◆ Brief
Pictures don't belong in the copy; print all the records exactly.

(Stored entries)
· · · · ·
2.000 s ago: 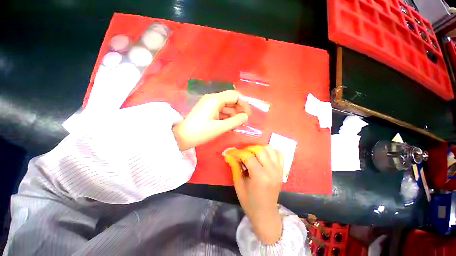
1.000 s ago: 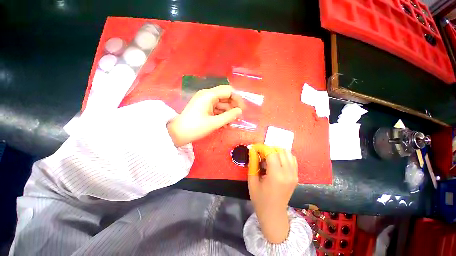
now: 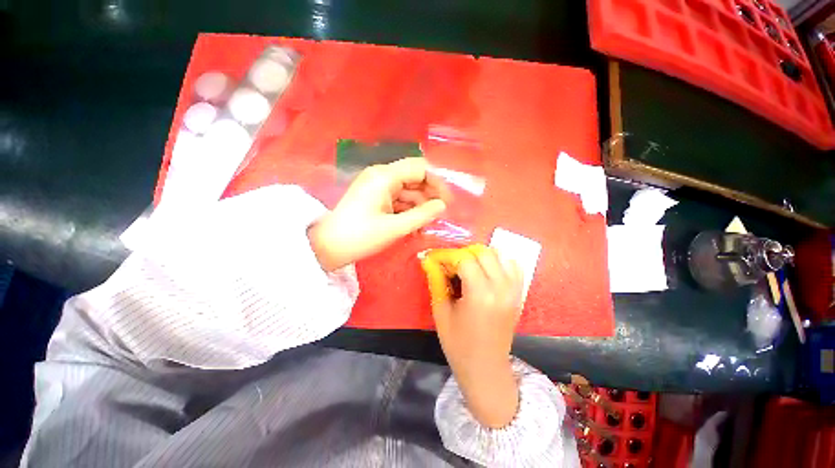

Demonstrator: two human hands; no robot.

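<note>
My right hand (image 3: pixel 478 297), with yellow-orange finger cots, is low on the red mat (image 3: pixel 549 105). Its fingers are bent together; a small dark patch shows between them, and a tiny white bit shows at the fingertips. The round dark watch head is not clearly visible, and the hand hides what lies under it. A white card (image 3: pixel 520 251) lies partly behind this hand. My left hand (image 3: pixel 377 212) is bare, with curled fingers beside glossy clear film (image 3: pixel 462 181). Whether it holds film cannot be told.
A film disc strip (image 3: pixel 249 106) lies at the mat's left, a green patch (image 3: pixel 377 157) behind my left hand. White wipes (image 3: pixel 582 183) and a clear jar (image 3: pixel 719 259) are at right. A compartment tray (image 3: pixel 723 55) stands far right, a parts tray (image 3: pixel 615 422) low right.
My right hand has moved left over the spot where the watch head lay in view a second ago, and the watch head is no longer plainly seen. My left hand is nearly unchanged.
</note>
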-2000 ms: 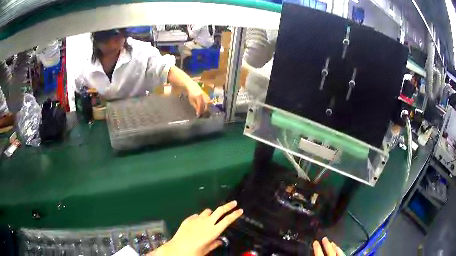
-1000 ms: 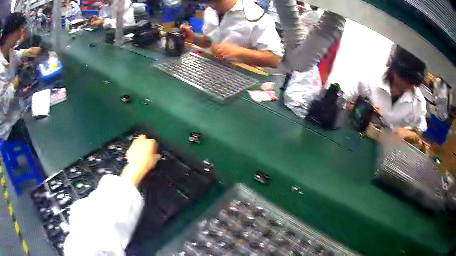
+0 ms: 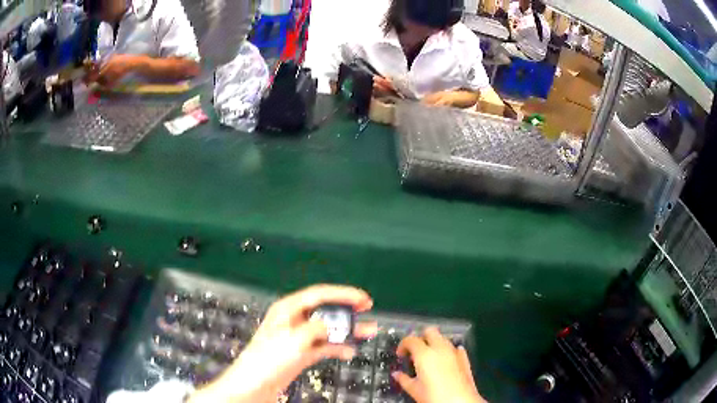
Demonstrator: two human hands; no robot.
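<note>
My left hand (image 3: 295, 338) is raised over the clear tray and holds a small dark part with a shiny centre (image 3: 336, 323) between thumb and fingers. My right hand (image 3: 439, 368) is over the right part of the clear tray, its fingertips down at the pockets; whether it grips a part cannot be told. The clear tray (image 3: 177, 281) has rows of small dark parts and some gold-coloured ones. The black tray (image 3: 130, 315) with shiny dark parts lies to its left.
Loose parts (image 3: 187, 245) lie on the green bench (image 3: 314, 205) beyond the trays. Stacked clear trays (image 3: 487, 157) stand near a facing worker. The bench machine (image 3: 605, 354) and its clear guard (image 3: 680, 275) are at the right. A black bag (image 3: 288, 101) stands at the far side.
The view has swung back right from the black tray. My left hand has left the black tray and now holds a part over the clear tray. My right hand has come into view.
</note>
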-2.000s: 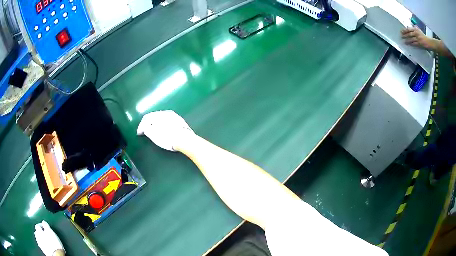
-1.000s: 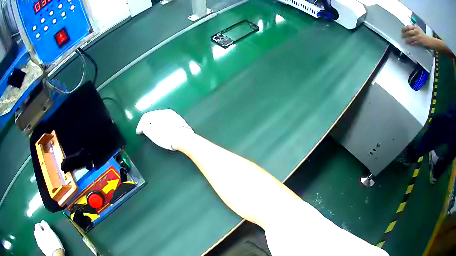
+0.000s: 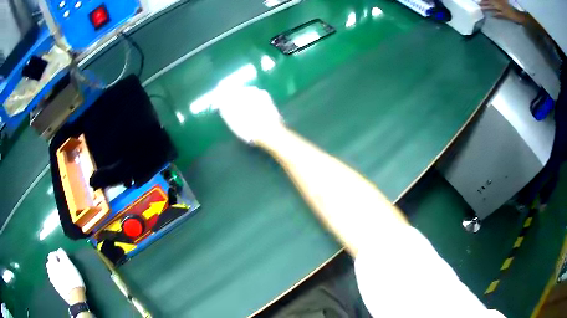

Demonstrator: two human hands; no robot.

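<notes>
A thin dark phone frame with an open centre lies on the green surface at the top middle. My right hand, in a white glove, is over the surface below and left of the frame, apart from it. It is blurred and its fingers are hard to make out. My left hand, gloved in white with a black wristband, rests at the lower left with fingers together, apart from the fixture. The orange fixture sits on black padding; I see no frame in its slot.
The press station's panel has a red emergency button. A blue control box stands behind it. A taped hose runs beside my left hand. A white machine and another person's hand are at the top right.
My right hand has moved up and right, closer to the phone frame. The frame slid left along the surface earlier. The view has shifted, and the wristband on my left wrist now shows.
</notes>
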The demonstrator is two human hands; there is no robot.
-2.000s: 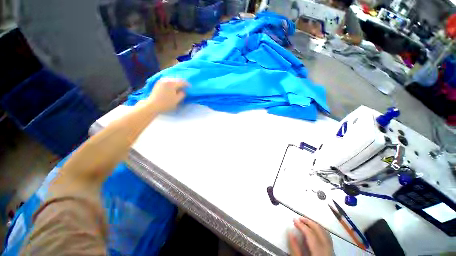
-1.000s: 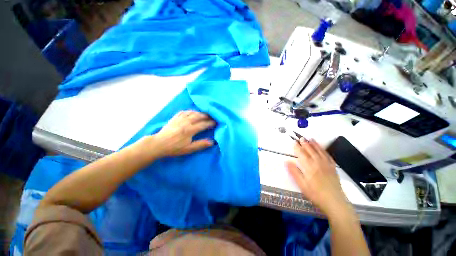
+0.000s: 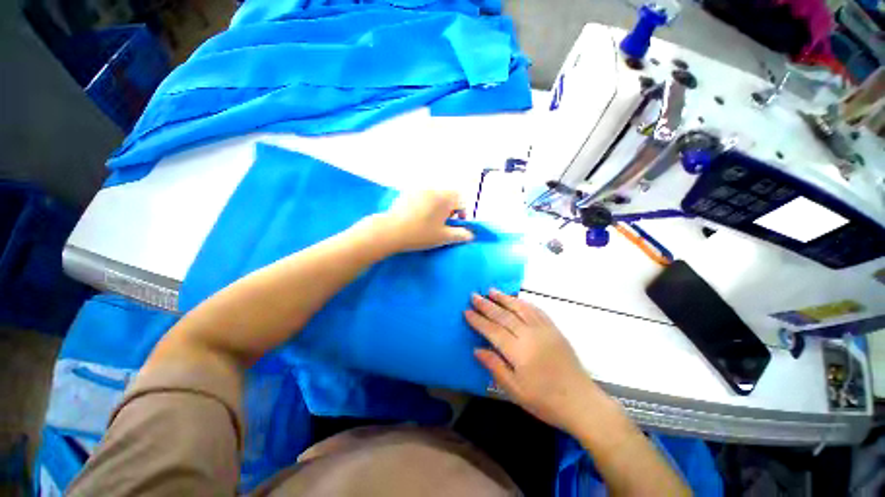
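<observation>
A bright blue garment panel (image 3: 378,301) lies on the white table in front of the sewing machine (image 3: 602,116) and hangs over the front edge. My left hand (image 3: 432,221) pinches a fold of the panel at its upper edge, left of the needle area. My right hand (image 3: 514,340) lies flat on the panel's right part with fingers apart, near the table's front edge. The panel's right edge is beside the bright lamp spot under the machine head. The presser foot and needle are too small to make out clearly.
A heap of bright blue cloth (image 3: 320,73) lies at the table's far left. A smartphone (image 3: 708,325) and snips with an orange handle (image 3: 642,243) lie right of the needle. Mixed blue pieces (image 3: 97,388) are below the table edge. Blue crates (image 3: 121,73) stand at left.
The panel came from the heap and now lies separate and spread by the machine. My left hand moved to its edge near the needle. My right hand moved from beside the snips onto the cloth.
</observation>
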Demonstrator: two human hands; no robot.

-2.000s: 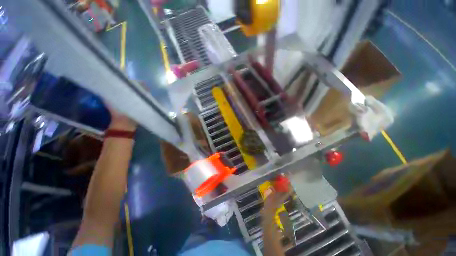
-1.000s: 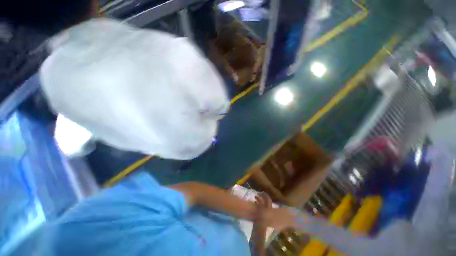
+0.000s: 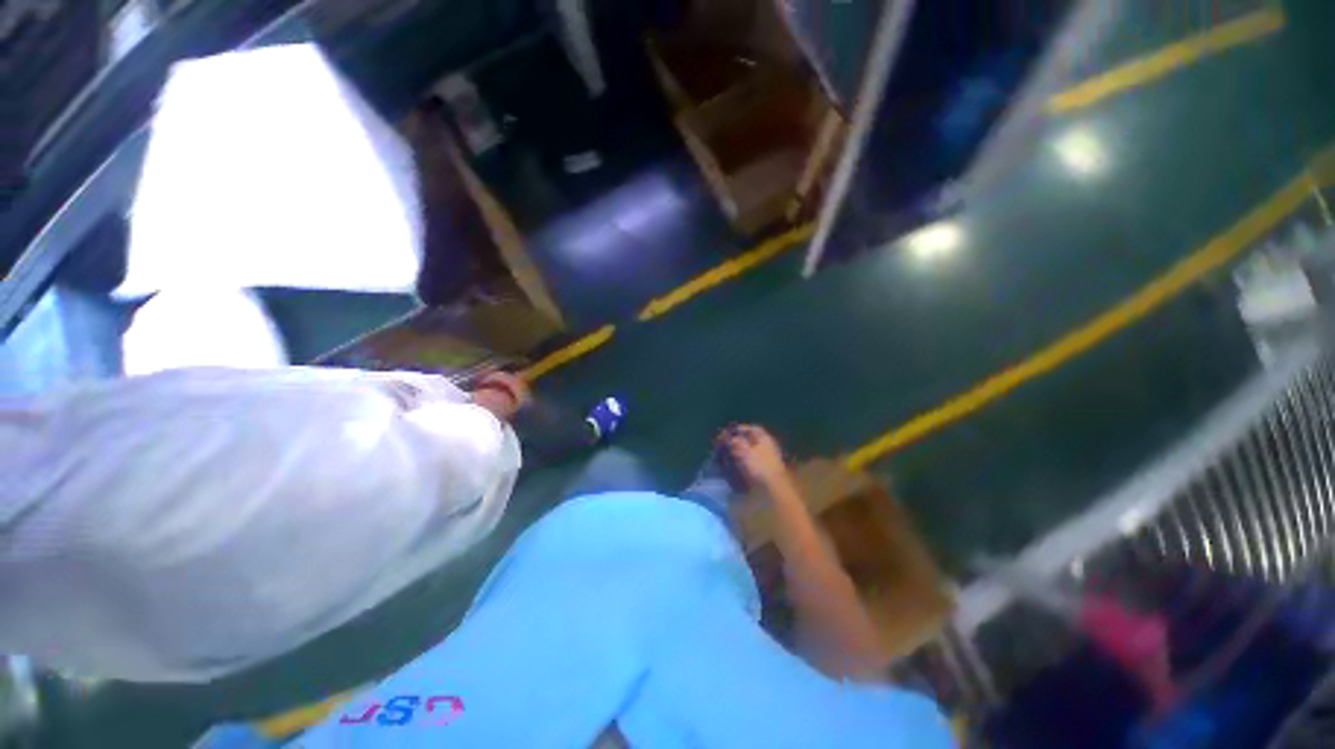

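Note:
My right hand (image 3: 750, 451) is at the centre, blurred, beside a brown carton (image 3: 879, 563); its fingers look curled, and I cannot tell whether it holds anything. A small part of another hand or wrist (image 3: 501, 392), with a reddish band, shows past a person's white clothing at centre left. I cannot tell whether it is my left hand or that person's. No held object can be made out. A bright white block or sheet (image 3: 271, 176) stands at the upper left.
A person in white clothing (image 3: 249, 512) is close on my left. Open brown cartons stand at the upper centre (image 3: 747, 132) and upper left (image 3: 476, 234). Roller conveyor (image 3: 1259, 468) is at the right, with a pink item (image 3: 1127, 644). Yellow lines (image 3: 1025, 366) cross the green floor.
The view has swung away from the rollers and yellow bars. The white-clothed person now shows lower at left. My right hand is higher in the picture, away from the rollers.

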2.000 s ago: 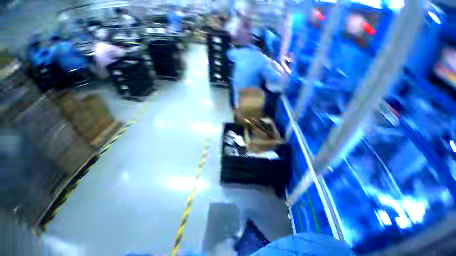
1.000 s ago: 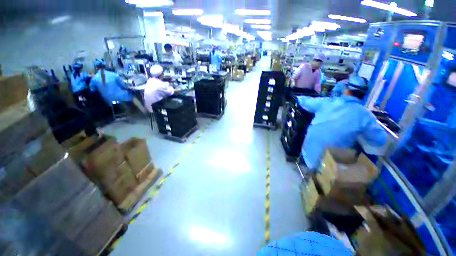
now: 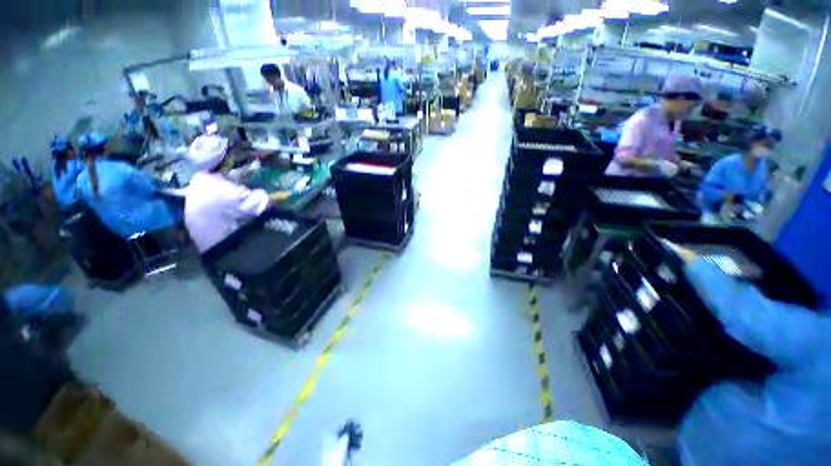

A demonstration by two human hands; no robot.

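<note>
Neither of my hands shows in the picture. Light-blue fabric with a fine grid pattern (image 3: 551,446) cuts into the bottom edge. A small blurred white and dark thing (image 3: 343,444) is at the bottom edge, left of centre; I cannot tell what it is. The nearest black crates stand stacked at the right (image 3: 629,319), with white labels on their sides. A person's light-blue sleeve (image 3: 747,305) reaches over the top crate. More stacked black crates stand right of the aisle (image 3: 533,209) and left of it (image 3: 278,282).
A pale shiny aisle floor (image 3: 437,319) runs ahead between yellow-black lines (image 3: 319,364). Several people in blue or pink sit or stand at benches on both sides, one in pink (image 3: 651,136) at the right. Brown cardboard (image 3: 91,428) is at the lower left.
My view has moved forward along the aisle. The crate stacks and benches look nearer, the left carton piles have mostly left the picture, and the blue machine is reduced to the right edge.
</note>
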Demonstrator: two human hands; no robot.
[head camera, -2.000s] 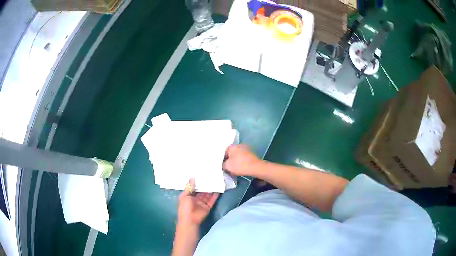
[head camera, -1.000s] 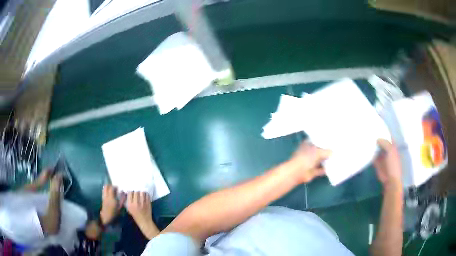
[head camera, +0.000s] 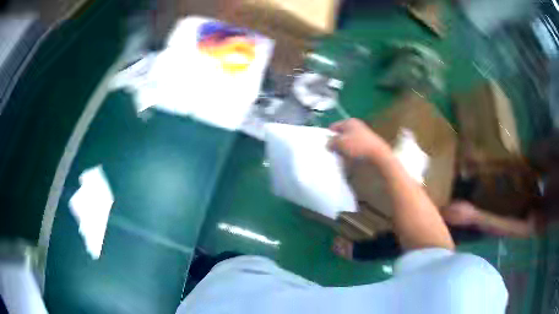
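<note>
My right hand (head camera: 358, 142) is closed on the upper right corner of a white sheet or thin stack of sleeves (head camera: 309, 168), held out past the bench edge, over the floor and close to a brown carton. The picture is blurred, so the number of sheets cannot be told. My left hand is not in view. A small irregular white pile (head camera: 94, 208) lies on the green bench at the left.
The orange and purple tape dispenser (head camera: 230, 50) sits on a white stack (head camera: 184, 80), beside a crumpled white lump (head camera: 136, 75). A bench-end machine has a white disc (head camera: 315, 91). The open carton (head camera: 429, 138) holds white material. Another person's hand (head camera: 464, 213) is at right.
The view has swung right. The white sheets have moved from over the bench to beyond its edge, now in my right hand alone. My left hand has left the picture.
</note>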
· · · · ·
◆ Solution below
2.000 s ago: 
1.000 s ago: 
now: 

Demonstrator: two human hands; no robot.

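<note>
My right hand (image 3: pixel 478 297), with yellow-orange finger cots, is low on the red mat (image 3: pixel 549 105). Its fingers are bent together; a small dark patch shows between them, and a tiny white bit shows at the fingertips. The round dark watch head is not clearly visible, and the hand hides what lies under it. A white card (image 3: pixel 520 251) lies partly behind this hand. My left hand (image 3: pixel 377 212) is bare, with curled fingers beside glossy clear film (image 3: pixel 462 181). Whether it holds film cannot be told.
A film disc strip (image 3: pixel 249 106) lies at the mat's left, a green patch (image 3: pixel 377 157) behind my left hand. White wipes (image 3: pixel 582 183) and a clear jar (image 3: pixel 719 259) are at right. A compartment tray (image 3: pixel 723 55) stands far right, a parts tray (image 3: pixel 615 422) low right.
My right hand has moved left over the spot where the watch head lay in view a second ago, and the watch head is no longer plainly seen. My left hand is nearly unchanged.
</note>
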-2000 ms: 
-1000 ms: 
+0 ms: 
Demonstrator: two human hands; no robot.
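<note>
My left hand (image 3: 295, 338) is raised over the clear tray and holds a small dark part with a shiny centre (image 3: 336, 323) between thumb and fingers. My right hand (image 3: 439, 368) is over the right part of the clear tray, its fingertips down at the pockets; whether it grips a part cannot be told. The clear tray (image 3: 177, 281) has rows of small dark parts and some gold-coloured ones. The black tray (image 3: 130, 315) with shiny dark parts lies to its left.
Loose parts (image 3: 187, 245) lie on the green bench (image 3: 314, 205) beyond the trays. Stacked clear trays (image 3: 487, 157) stand near a facing worker. The bench machine (image 3: 605, 354) and its clear guard (image 3: 680, 275) are at the right. A black bag (image 3: 288, 101) stands at the far side.
The view has swung back right from the black tray. My left hand has left the black tray and now holds a part over the clear tray. My right hand has come into view.
</note>
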-2.000s: 
-1.000s: 
+0.000s: 

Demonstrator: two human hands; no robot.

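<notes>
A thin dark phone frame with an open centre lies on the green surface at the top middle. My right hand, in a white glove, is over the surface below and left of the frame, apart from it. It is blurred and its fingers are hard to make out. My left hand, gloved in white with a black wristband, rests at the lower left with fingers together, apart from the fixture. The orange fixture sits on black padding; I see no frame in its slot.
The press station's panel has a red emergency button. A blue control box stands behind it. A taped hose runs beside my left hand. A white machine and another person's hand are at the top right.
My right hand has moved up and right, closer to the phone frame. The frame slid left along the surface earlier. The view has shifted, and the wristband on my left wrist now shows.
</notes>
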The demonstrator is two human hands; there is no robot.
-2.000s: 
-1.000s: 
+0.000s: 
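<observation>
A bright blue garment panel (image 3: 378,301) lies on the white table in front of the sewing machine (image 3: 602,116) and hangs over the front edge. My left hand (image 3: 432,221) pinches a fold of the panel at its upper edge, left of the needle area. My right hand (image 3: 514,340) lies flat on the panel's right part with fingers apart, near the table's front edge. The panel's right edge is beside the bright lamp spot under the machine head. The presser foot and needle are too small to make out clearly.
A heap of bright blue cloth (image 3: 320,73) lies at the table's far left. A smartphone (image 3: 708,325) and snips with an orange handle (image 3: 642,243) lie right of the needle. Mixed blue pieces (image 3: 97,388) are below the table edge. Blue crates (image 3: 121,73) stand at left.
The panel came from the heap and now lies separate and spread by the machine. My left hand moved to its edge near the needle. My right hand moved from beside the snips onto the cloth.
</observation>
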Demonstrator: two human hands; no robot.

-2.000s: 
-1.000s: 
+0.000s: 

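Note:
My right hand (image 3: 750, 451) is at the centre, blurred, beside a brown carton (image 3: 879, 563); its fingers look curled, and I cannot tell whether it holds anything. A small part of another hand or wrist (image 3: 501, 392), with a reddish band, shows past a person's white clothing at centre left. I cannot tell whether it is my left hand or that person's. No held object can be made out. A bright white block or sheet (image 3: 271, 176) stands at the upper left.
A person in white clothing (image 3: 249, 512) is close on my left. Open brown cartons stand at the upper centre (image 3: 747, 132) and upper left (image 3: 476, 234). Roller conveyor (image 3: 1259, 468) is at the right, with a pink item (image 3: 1127, 644). Yellow lines (image 3: 1025, 366) cross the green floor.
The view has swung away from the rollers and yellow bars. The white-clothed person now shows lower at left. My right hand is higher in the picture, away from the rollers.
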
2.000 s ago: 
1.000 s ago: 
now: 

A demonstration by two human hands; no robot.

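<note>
Neither of my hands shows in the picture. Light-blue fabric with a fine grid pattern (image 3: 551,446) cuts into the bottom edge. A small blurred white and dark thing (image 3: 343,444) is at the bottom edge, left of centre; I cannot tell what it is. The nearest black crates stand stacked at the right (image 3: 629,319), with white labels on their sides. A person's light-blue sleeve (image 3: 747,305) reaches over the top crate. More stacked black crates stand right of the aisle (image 3: 533,209) and left of it (image 3: 278,282).
A pale shiny aisle floor (image 3: 437,319) runs ahead between yellow-black lines (image 3: 319,364). Several people in blue or pink sit or stand at benches on both sides, one in pink (image 3: 651,136) at the right. Brown cardboard (image 3: 91,428) is at the lower left.
My view has moved forward along the aisle. The crate stacks and benches look nearer, the left carton piles have mostly left the picture, and the blue machine is reduced to the right edge.
</note>
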Demonstrator: two human hands; no robot.
[head camera, -2.000s] 
[head camera, -1.000s] 
[head camera, +0.000s] 
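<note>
My right hand (head camera: 358, 142) is closed on the upper right corner of a white sheet or thin stack of sleeves (head camera: 309, 168), held out past the bench edge, over the floor and close to a brown carton. The picture is blurred, so the number of sheets cannot be told. My left hand is not in view. A small irregular white pile (head camera: 94, 208) lies on the green bench at the left.
The orange and purple tape dispenser (head camera: 230, 50) sits on a white stack (head camera: 184, 80), beside a crumpled white lump (head camera: 136, 75). A bench-end machine has a white disc (head camera: 315, 91). The open carton (head camera: 429, 138) holds white material. Another person's hand (head camera: 464, 213) is at right.
The view has swung right. The white sheets have moved from over the bench to beyond its edge, now in my right hand alone. My left hand has left the picture.
</note>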

There is nothing more to add to the answer.